[Work instruction] Quote the entries below from the line with "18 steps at" through the line with "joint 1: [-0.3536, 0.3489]", both ends included, and only those lines.

[Records for this task]
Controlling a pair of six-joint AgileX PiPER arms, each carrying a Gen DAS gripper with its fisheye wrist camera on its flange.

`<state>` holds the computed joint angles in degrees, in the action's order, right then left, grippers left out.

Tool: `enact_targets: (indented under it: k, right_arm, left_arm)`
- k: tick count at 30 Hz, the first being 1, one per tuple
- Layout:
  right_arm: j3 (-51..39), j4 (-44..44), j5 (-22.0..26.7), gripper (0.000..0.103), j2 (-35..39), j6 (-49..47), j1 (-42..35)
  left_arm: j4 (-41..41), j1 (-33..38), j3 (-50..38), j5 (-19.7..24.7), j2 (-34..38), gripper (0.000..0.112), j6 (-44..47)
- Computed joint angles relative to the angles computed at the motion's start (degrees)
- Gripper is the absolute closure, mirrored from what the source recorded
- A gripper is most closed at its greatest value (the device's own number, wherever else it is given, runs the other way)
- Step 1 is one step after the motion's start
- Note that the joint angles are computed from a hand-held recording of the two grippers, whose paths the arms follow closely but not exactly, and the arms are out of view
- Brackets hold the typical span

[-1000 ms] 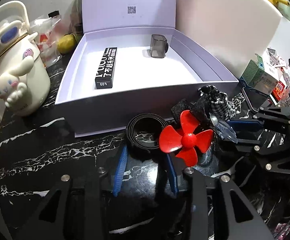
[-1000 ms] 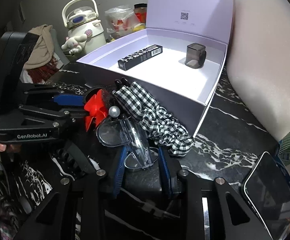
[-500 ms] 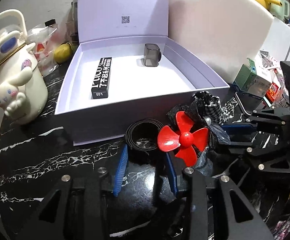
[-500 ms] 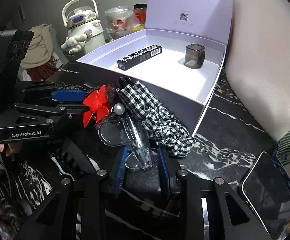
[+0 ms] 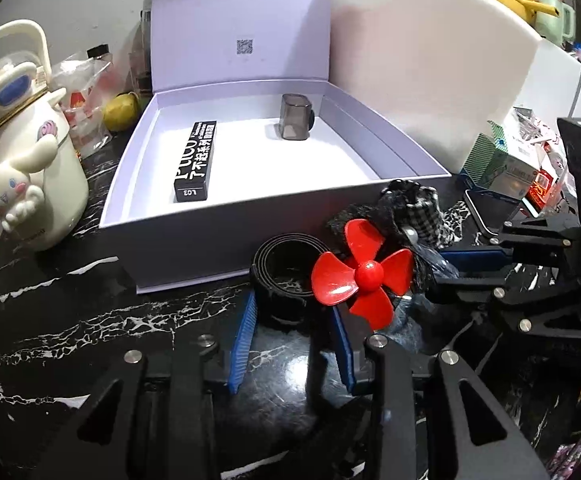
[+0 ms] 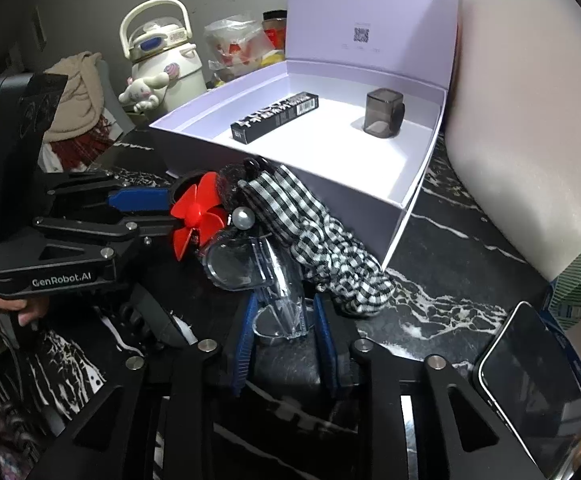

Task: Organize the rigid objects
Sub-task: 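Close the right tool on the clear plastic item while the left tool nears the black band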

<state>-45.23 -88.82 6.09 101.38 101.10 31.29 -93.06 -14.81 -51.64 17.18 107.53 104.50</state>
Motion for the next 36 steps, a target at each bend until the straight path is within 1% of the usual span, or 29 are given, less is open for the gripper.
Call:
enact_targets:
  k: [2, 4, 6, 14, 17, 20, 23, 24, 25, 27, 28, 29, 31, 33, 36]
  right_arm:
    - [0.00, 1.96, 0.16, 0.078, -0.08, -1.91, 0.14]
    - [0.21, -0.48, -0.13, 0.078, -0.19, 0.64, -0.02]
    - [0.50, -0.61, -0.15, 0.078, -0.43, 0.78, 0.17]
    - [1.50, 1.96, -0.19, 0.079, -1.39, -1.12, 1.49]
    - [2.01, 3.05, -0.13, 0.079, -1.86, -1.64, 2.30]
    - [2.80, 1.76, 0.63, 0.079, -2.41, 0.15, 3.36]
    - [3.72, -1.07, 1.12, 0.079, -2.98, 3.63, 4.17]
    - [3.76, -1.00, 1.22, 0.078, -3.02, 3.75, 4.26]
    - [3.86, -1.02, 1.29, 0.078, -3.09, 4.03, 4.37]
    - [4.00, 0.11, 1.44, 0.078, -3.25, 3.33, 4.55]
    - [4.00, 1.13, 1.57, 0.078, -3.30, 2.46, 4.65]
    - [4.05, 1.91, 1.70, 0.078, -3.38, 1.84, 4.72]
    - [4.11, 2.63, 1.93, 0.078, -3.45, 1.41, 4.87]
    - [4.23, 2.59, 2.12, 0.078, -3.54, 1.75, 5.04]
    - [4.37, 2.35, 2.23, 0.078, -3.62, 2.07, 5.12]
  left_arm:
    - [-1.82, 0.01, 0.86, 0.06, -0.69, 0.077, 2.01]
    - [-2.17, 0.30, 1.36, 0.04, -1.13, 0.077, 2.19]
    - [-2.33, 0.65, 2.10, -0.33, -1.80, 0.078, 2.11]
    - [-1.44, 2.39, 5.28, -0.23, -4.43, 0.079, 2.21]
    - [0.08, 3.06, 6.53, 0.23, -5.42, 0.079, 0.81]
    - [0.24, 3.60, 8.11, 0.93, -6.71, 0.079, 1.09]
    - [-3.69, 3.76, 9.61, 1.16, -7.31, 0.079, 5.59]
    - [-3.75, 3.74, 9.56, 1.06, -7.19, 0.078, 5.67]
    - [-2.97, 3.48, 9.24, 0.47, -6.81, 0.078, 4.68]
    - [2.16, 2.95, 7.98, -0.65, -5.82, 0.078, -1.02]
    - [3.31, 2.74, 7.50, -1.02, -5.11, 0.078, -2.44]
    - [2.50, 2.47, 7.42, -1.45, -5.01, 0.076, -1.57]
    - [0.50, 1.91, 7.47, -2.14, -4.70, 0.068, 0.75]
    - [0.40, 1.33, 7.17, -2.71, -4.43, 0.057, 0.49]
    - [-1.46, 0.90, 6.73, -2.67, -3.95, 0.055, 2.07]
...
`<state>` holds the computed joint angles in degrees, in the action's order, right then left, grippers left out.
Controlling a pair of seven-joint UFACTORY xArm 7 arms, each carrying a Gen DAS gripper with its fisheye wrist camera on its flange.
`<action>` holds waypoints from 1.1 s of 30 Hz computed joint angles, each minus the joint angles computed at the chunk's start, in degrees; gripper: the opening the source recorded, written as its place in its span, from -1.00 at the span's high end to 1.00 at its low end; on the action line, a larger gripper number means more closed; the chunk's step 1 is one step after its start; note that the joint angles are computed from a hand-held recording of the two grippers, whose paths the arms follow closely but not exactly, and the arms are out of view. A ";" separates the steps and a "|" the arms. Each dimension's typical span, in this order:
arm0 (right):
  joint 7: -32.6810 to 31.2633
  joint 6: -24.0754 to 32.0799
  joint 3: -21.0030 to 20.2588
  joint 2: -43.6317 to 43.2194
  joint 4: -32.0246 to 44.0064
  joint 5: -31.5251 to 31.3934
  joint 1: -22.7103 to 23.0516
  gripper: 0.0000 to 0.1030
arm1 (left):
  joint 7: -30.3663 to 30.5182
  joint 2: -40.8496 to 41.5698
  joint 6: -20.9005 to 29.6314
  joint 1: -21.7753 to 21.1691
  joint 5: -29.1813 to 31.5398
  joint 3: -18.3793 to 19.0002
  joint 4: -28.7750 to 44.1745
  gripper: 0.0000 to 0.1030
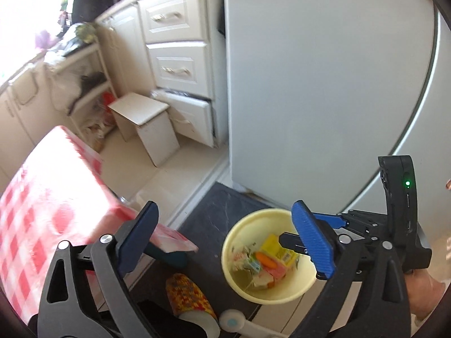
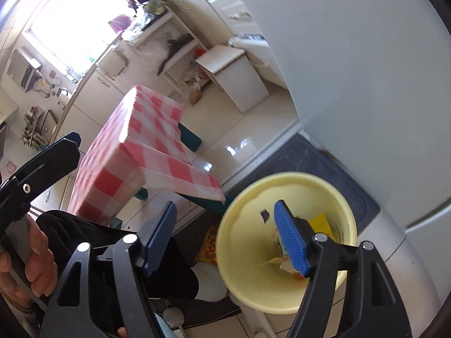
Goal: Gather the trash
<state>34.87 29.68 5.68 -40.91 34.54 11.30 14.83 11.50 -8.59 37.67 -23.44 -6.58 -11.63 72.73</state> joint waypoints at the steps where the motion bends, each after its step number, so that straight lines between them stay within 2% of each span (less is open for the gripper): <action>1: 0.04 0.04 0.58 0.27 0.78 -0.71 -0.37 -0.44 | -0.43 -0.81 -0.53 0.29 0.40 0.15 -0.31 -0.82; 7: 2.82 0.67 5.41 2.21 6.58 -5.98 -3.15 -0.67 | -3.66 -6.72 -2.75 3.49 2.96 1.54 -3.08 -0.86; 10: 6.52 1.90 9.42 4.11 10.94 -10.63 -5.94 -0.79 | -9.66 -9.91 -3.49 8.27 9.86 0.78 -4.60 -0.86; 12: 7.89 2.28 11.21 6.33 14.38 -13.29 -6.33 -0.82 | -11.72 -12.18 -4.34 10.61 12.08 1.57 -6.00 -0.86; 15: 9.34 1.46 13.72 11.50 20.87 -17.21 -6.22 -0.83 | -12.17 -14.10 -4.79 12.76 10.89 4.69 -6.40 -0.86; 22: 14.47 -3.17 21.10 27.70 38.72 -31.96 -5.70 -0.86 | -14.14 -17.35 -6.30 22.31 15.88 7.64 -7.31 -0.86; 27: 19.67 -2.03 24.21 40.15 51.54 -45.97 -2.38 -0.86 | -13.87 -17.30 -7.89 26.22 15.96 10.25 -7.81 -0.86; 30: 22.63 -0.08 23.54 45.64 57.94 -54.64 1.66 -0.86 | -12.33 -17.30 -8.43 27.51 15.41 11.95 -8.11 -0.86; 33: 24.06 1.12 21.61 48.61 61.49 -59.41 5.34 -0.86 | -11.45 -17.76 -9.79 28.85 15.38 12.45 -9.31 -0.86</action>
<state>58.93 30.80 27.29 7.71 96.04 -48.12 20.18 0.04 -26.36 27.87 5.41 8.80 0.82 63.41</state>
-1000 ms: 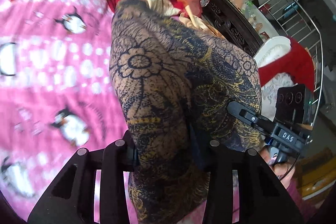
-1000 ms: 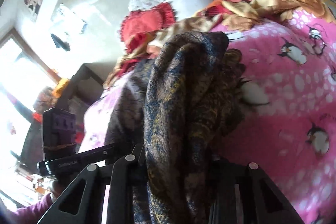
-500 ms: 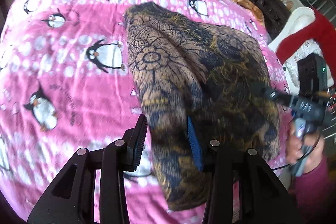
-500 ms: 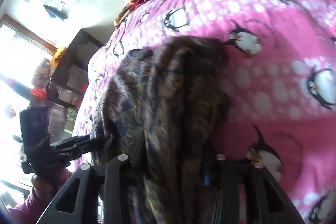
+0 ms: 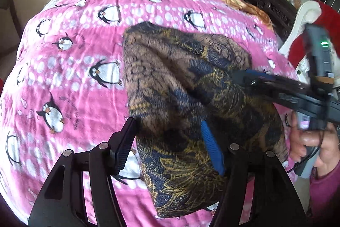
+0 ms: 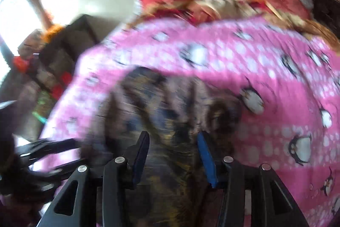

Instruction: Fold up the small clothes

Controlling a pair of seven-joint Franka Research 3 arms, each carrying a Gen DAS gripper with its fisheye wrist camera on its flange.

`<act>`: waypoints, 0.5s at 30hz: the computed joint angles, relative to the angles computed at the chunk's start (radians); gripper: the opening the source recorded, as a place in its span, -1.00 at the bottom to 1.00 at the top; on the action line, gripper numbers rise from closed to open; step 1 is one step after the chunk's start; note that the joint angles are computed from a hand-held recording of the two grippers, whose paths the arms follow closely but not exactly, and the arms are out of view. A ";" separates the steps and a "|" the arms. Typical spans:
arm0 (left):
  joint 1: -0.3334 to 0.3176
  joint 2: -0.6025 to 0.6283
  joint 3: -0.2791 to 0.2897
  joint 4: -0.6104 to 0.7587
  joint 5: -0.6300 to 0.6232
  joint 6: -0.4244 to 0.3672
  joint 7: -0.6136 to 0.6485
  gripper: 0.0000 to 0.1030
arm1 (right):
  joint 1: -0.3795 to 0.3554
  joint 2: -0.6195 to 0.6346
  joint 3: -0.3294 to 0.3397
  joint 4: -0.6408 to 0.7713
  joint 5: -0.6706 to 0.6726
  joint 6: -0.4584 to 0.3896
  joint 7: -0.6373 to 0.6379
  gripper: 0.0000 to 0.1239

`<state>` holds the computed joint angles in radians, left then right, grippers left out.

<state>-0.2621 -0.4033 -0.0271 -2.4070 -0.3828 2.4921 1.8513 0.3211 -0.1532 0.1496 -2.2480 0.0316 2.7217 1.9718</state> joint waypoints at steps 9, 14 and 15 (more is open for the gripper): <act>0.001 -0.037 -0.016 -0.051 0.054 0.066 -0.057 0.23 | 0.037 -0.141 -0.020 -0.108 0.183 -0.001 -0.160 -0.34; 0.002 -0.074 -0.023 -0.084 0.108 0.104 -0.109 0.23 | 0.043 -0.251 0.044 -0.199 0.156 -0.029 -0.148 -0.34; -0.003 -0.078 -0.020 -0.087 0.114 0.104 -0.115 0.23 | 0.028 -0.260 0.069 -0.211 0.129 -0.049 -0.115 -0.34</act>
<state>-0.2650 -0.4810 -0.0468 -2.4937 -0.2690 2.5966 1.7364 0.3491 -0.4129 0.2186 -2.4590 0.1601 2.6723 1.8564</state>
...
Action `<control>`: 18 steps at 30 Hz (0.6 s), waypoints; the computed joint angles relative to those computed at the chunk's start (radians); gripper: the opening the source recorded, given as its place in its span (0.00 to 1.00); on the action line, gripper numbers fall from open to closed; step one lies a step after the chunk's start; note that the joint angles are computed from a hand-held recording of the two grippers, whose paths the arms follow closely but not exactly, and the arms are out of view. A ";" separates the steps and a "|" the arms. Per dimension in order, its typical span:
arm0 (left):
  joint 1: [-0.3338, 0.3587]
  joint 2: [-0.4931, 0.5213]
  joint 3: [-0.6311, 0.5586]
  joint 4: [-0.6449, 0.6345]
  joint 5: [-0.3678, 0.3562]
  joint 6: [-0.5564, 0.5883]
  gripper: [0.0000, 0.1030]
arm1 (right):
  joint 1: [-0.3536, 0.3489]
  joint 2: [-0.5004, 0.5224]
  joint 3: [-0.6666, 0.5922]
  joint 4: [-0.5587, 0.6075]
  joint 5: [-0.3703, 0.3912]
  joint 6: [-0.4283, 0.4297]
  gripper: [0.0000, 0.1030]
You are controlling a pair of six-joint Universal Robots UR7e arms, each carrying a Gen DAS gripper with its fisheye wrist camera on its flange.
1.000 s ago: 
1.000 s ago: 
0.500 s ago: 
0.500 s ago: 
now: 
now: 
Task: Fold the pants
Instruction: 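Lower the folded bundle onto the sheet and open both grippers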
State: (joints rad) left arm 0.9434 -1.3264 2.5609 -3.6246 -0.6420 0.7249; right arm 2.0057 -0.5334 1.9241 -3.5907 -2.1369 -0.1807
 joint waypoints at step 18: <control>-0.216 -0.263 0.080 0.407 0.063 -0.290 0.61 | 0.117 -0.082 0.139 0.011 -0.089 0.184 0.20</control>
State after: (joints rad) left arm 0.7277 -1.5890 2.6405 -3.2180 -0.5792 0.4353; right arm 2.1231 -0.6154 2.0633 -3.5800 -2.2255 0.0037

[Response area]
Action `<control>`: 18 steps at 30 Hz (0.6 s), waypoints; the computed joint angles relative to those computed at the chunk's start (radians); gripper: the opening the source recorded, given as its place in its span (0.00 to 1.00); on the action line, gripper numbers fall from open to closed; step one lies a step after the chunk's start; note that the joint angles are computed from a hand-held recording of the two grippers, whose paths the arms follow closely but not exactly, and the arms are out of view. A ";" separates the steps and a "|" the arms. Per dimension in order, its typical span:
arm0 (left):
  joint 1: [-0.3338, 0.3587]
  joint 2: [-0.4931, 0.5213]
  joint 3: [-0.6311, 0.5586]
  joint 4: [-0.6449, 0.6345]
  joint 5: [-0.3678, 0.3562]
  joint 6: [-0.5564, 0.5883]
  gripper: [0.0000, 0.1030]
arm1 (right):
  joint 1: [-0.3536, 0.3489]

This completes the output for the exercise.